#### Problem to solve:
Return every record below exactly as written.
[Opening Listed entries section]
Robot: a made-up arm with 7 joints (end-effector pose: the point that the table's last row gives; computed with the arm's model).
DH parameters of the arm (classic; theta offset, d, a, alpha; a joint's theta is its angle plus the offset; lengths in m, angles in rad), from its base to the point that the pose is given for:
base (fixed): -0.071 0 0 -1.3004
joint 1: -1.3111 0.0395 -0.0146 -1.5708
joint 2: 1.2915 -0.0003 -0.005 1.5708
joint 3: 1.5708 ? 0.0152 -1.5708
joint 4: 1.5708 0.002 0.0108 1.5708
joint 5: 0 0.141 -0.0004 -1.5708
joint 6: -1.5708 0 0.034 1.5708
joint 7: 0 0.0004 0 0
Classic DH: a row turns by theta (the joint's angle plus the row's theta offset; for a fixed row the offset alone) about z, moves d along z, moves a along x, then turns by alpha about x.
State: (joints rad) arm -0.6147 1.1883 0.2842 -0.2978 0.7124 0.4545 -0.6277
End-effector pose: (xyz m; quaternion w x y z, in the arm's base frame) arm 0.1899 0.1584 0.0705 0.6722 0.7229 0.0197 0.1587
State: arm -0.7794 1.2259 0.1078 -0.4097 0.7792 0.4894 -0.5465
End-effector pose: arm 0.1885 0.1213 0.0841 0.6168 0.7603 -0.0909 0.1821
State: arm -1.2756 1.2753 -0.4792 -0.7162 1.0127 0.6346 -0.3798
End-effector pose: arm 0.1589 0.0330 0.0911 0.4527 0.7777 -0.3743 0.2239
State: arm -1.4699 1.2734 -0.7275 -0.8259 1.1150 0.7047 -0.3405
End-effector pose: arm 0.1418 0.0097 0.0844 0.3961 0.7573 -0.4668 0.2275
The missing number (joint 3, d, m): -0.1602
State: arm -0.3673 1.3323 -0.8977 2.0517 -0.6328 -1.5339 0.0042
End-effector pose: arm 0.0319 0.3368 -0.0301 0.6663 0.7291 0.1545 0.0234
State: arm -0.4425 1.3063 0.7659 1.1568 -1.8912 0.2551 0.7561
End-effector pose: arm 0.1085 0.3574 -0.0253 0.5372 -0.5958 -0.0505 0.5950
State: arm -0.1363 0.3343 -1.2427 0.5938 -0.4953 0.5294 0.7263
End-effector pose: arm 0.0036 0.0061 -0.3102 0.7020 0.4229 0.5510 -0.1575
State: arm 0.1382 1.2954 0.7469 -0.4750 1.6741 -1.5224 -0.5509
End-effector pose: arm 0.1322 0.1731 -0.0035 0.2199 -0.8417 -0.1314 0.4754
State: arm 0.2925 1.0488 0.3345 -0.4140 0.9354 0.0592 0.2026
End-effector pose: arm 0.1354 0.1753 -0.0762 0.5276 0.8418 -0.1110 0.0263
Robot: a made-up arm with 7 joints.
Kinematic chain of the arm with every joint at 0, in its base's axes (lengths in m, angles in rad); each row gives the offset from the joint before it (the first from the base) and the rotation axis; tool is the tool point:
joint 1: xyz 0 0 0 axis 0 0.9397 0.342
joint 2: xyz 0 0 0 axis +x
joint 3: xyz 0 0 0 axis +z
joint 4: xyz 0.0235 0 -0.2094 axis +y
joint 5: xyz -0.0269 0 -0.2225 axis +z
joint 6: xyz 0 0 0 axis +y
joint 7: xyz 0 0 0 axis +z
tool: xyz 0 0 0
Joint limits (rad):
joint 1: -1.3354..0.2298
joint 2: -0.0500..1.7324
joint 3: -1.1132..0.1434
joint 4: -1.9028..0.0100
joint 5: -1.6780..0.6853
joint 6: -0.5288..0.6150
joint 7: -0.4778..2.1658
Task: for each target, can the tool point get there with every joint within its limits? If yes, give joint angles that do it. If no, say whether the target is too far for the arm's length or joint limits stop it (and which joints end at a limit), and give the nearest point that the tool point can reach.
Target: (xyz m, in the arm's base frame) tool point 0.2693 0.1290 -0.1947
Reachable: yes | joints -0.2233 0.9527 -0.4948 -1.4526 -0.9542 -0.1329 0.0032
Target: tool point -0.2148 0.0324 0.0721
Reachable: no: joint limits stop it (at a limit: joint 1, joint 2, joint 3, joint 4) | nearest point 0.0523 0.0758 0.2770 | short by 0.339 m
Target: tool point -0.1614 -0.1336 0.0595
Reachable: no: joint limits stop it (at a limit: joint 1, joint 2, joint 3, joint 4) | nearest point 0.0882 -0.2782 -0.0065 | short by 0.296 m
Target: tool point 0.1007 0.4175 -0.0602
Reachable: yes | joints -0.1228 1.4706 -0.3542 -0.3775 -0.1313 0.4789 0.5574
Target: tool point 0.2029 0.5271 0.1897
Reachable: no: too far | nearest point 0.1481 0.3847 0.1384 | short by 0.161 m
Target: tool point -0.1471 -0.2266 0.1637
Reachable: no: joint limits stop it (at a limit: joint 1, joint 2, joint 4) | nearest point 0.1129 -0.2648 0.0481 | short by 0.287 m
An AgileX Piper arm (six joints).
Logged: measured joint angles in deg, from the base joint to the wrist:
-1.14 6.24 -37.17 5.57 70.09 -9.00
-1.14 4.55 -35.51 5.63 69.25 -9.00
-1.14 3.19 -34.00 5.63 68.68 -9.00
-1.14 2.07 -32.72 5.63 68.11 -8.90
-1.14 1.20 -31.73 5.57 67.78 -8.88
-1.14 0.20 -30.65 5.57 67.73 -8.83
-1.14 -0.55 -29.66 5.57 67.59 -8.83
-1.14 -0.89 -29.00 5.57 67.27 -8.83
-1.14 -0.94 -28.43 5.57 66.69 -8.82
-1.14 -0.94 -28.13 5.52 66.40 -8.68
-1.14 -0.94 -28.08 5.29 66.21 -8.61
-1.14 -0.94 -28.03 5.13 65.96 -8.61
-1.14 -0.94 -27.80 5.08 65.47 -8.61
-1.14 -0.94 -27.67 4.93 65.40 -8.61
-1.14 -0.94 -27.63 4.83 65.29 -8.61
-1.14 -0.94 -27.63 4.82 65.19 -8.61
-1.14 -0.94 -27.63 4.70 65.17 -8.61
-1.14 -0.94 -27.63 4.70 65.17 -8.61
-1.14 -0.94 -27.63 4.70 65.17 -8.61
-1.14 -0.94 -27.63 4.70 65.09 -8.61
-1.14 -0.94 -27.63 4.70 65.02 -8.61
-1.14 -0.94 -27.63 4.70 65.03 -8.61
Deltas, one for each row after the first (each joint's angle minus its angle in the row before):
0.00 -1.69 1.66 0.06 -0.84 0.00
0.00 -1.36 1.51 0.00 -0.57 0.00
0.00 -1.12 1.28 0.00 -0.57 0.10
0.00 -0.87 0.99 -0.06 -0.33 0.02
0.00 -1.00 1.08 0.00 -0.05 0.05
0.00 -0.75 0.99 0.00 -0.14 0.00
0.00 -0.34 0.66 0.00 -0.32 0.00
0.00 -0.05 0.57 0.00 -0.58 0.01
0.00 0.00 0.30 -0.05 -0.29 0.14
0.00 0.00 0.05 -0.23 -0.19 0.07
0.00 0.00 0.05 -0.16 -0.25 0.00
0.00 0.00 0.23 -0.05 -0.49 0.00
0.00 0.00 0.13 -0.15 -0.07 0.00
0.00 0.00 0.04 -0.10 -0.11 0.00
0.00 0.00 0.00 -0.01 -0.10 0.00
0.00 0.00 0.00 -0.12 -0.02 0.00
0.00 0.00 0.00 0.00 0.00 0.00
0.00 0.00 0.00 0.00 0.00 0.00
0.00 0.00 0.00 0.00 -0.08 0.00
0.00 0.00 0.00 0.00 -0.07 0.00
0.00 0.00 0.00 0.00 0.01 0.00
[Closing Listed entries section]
#### Solution to the exercise:
Robot: a made-up arm with 7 joints (end-effector pose: the point that the table's last row gives; computed with the arm's model).
DH parameters of the arm (classic; theta offset, d, a, alpha; a joint's theta is its angle plus the offset; lengths in m, angles in rad), from its base to the point that the pose is given for:
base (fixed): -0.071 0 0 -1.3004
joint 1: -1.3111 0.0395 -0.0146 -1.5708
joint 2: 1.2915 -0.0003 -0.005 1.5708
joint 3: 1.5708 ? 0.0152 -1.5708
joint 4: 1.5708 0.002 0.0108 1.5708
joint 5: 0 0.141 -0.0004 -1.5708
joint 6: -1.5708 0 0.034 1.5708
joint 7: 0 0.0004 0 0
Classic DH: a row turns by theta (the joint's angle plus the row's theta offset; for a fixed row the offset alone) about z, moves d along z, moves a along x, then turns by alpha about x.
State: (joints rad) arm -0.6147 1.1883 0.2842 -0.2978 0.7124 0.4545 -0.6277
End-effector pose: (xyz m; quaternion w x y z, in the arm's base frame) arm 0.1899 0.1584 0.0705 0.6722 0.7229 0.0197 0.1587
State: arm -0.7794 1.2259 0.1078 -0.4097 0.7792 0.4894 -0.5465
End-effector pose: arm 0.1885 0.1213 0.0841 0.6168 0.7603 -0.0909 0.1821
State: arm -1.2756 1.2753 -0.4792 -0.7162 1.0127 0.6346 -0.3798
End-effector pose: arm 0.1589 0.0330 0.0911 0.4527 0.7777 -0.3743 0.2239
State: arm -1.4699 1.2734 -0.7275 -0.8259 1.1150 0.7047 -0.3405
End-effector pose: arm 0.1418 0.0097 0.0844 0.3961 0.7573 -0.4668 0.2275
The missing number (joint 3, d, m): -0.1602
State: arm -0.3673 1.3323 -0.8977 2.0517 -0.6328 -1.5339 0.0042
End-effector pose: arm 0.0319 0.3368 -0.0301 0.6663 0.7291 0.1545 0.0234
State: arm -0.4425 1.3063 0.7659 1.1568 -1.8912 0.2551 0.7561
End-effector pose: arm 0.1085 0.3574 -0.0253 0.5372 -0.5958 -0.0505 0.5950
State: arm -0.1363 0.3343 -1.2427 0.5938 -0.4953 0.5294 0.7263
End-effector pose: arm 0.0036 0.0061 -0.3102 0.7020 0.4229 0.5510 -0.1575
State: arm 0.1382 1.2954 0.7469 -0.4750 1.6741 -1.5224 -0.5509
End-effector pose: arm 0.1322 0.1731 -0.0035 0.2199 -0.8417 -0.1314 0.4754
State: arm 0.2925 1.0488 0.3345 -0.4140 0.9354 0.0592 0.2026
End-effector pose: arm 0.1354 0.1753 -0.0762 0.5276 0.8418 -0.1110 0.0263
Robot: a made-up arm with 7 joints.
Kinematic chain of the arm with every joint at 0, in its base's axes (lengths in m, angles in rad); each row gives the offset from the joint before it (the first from the base) and the rotation axis; tool is the tool point:
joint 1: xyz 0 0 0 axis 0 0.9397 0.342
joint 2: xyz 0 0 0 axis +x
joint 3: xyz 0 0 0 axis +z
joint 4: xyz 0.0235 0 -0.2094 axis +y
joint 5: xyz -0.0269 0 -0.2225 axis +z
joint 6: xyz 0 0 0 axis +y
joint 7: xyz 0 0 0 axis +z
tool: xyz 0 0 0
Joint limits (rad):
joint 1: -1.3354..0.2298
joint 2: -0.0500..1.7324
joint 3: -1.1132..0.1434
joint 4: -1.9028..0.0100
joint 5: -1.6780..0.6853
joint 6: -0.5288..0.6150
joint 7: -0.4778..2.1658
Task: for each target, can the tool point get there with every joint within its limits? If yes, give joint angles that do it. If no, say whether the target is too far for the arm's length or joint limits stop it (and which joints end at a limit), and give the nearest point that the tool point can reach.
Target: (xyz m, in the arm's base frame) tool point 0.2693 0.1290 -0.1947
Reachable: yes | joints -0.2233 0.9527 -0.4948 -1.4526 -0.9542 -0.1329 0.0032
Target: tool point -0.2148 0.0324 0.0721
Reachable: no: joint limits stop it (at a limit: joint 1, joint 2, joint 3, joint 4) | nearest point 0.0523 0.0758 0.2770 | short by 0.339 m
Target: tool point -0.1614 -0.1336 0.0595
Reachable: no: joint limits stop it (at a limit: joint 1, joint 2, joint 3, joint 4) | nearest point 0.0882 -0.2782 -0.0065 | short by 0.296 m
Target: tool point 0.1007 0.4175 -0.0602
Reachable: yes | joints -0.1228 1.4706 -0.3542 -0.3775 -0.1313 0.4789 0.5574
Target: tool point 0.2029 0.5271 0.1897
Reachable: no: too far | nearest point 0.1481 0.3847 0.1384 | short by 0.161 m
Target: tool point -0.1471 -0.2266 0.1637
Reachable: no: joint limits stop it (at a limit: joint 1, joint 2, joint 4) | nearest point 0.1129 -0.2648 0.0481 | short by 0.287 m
An AgileX Piper arm (six joints).
Logged: measured joint angles in deg, from the base joint to the wrist:
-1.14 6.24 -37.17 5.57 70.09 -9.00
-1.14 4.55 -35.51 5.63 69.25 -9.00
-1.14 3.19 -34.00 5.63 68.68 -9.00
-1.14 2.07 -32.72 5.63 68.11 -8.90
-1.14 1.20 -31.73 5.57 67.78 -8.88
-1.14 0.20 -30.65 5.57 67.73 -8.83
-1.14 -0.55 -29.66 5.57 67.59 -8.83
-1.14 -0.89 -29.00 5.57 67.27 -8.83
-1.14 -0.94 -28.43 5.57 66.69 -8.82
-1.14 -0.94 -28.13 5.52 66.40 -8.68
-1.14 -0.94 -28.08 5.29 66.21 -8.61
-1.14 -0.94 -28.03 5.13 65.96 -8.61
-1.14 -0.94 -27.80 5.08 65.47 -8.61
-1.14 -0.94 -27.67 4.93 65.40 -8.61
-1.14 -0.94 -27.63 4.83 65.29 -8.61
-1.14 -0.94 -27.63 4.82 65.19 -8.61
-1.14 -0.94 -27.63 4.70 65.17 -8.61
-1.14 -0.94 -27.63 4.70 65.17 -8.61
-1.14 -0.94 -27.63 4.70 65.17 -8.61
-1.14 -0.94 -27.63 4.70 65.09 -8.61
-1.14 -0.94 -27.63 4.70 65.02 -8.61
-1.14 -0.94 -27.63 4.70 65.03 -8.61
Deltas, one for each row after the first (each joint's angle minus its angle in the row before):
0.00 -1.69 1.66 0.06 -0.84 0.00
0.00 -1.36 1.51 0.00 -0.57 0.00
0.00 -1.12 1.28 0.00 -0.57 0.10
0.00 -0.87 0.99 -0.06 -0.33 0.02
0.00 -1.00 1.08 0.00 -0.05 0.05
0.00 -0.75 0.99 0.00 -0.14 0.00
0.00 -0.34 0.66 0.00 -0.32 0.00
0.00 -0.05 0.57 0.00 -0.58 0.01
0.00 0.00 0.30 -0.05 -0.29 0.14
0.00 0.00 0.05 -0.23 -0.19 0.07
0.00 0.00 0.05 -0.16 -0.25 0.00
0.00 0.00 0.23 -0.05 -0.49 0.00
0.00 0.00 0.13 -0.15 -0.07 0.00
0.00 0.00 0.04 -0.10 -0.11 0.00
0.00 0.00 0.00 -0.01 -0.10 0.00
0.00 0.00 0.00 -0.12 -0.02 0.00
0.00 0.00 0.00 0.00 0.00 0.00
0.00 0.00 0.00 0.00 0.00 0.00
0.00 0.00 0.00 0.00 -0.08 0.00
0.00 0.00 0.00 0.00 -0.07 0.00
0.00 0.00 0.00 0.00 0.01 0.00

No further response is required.